PROBLEM STATEMENT:
Repeat the listing below in full and exactly, but without its pictures.

THE DATA:

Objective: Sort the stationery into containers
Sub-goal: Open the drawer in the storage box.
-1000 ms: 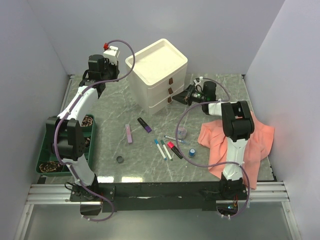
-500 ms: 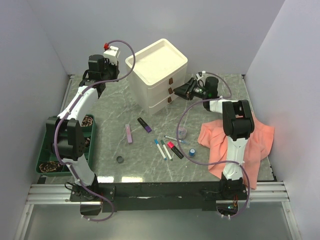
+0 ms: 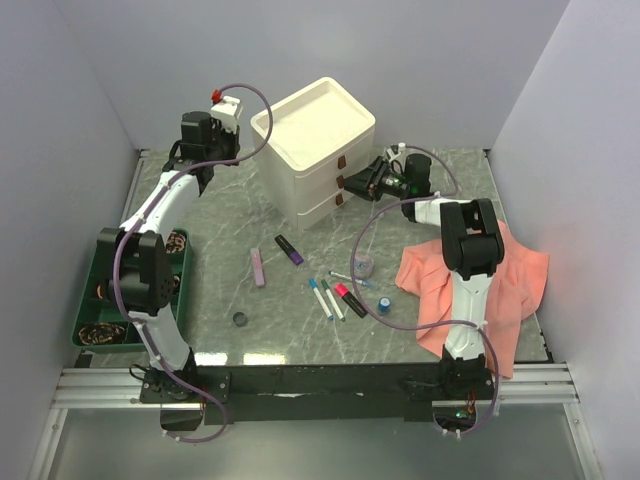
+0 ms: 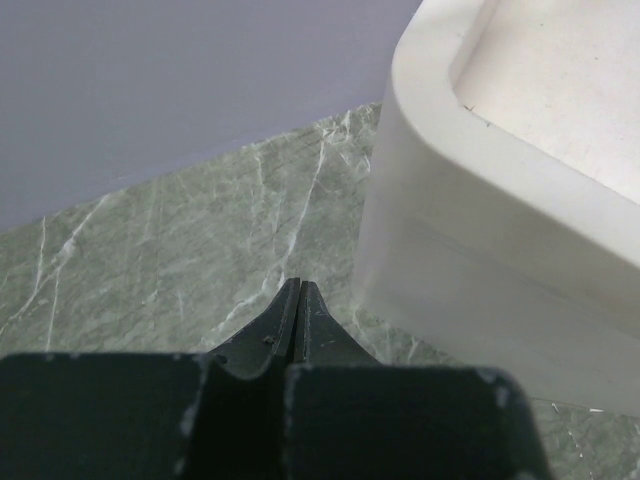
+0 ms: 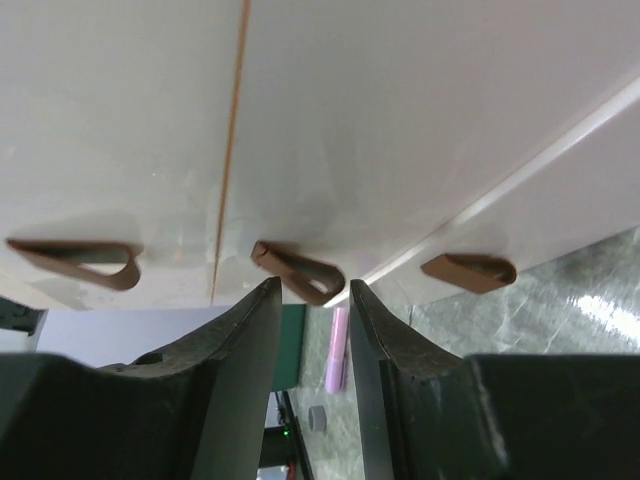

TASK OUTPUT:
Objective: Sort the stationery into containers
Sub-goal: Open the drawer in the storage box.
-1000 ms: 
-500 ms: 
+0 ms: 
+0 ms: 
+0 ms: 

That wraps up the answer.